Chaque génération a tendance à imaginer qu’elle sait mieux que la précédente. Chacune croit que ce qui a été fait avant elle ne valait pas la révolution qu’on apporte à présent. Il en est de même en éducation. Il n’y a qu’à voir le nombre de réformes scolaires.
Nous avons tendance à imaginer qu’auparavant, les enfants étaient scotchés à leur table, apprenant bêtement par coeur sans réfléchir des notions indigestes ne servant à rien. Et on se gargarise aujourd’hui du constructivisme, où l’enfant apprend maintenant de manière intelligente et est acteur de son apprentissage. Et son apprentissage se fait, bien sûr, toujours par le biais du plaisir.
Nous serions surpris de constater que le questionnement sain que nous avons existe depuis des siècles! Il y a 4 ou 5 siècles, on se questionnait déjà chez les précepteurs, à savoir si nous devions partir de l’enfant et de son intérêt ou lui inculquer de manière extrinsèque des notions. Et il y avait deux camps! Étonnante modernité!
Il suffit de lire les préfaces des manuels scolaires des années soixante pour se convaincre que le discours d’aujourd’hui, cherchant à trouver des voies efficaces et intéressantes pour construire les savoirs des enfants, étaient déjà au coeur des préoccupations des pédagogues… Autrefois aussi, on cherchait à rendre l’apprentissage vivant et efficace. En quelle année sont nés Charlotte Mason, Maria Montessori et Célestin Freinet? En 1842, 1870 et 1896! Ce ne sont que quelques uns des grands pédagogues qui nous ont précédés. Ils ont eu à coeur l’enfant.
Aujourd’hui, nous disposons de grandes ressources pour enseigner de manière vivante. C’est sûrement la force de notre temps. Mais nous sommes aussi embourbés dans une mentalité de tabula rasa du passé. Place au constructivisme, que nous croyons avoir inventé, et faisons fi de tout ce qui nous a précédé au plan scolaire.
Je ne crois pas au constructivisme pur. Oui, bien sûr, mettre en place des expériences de découverte pour introduire une notion est positif. Cela permet de réfléchir. Mais je ne crois pas au savoir intrinsèque de l’enfant. Oui, un enfant sait parfois des choses qu’un adulte ignore, et je suis toujours ravie de dire à mes enfants qu’ils m’ont appris une chose. Mais je ne crois pas qu’un enfant puisse découvrir tout par lui-même! On peut mettre en place des conditions qui permettent d’y parvenir. Cela nourrit la réflexion autour de l’apprentissage. Mais tout ne se prête pas à la mise en place autodidacte de tous les savoirs…

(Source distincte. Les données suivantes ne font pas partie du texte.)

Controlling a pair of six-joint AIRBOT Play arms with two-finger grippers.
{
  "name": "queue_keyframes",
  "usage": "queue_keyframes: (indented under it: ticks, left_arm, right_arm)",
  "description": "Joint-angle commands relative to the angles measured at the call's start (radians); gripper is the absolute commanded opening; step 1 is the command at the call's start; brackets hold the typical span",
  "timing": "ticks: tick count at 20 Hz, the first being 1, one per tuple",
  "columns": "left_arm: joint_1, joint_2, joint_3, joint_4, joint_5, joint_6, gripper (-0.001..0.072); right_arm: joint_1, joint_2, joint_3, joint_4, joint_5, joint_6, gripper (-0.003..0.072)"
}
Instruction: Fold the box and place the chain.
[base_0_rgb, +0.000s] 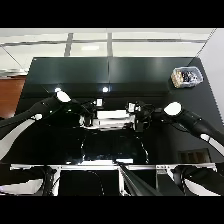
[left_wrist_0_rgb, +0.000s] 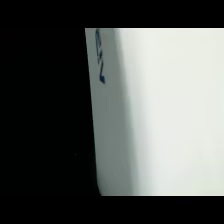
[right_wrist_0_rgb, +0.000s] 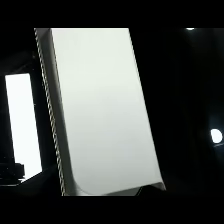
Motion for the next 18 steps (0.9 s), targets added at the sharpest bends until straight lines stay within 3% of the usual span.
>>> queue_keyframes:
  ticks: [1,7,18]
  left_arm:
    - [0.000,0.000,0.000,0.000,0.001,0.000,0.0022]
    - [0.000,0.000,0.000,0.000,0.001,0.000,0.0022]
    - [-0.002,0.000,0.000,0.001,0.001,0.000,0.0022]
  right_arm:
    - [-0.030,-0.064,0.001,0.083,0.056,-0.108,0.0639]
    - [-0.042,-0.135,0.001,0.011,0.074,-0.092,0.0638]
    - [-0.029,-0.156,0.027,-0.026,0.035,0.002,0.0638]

Où en serait l’humanité si nous n’avions pas transmis à la génération suivante. Si chaque humain avait eu à apprendre par lui-même à faire du feu, à tailler le silex, et fabriquer la roue… on ne serait sans doute pas devant nos ordinateurs présentement. Je crois à la transmission. Transmettre est naturel et un élan vers l’autre.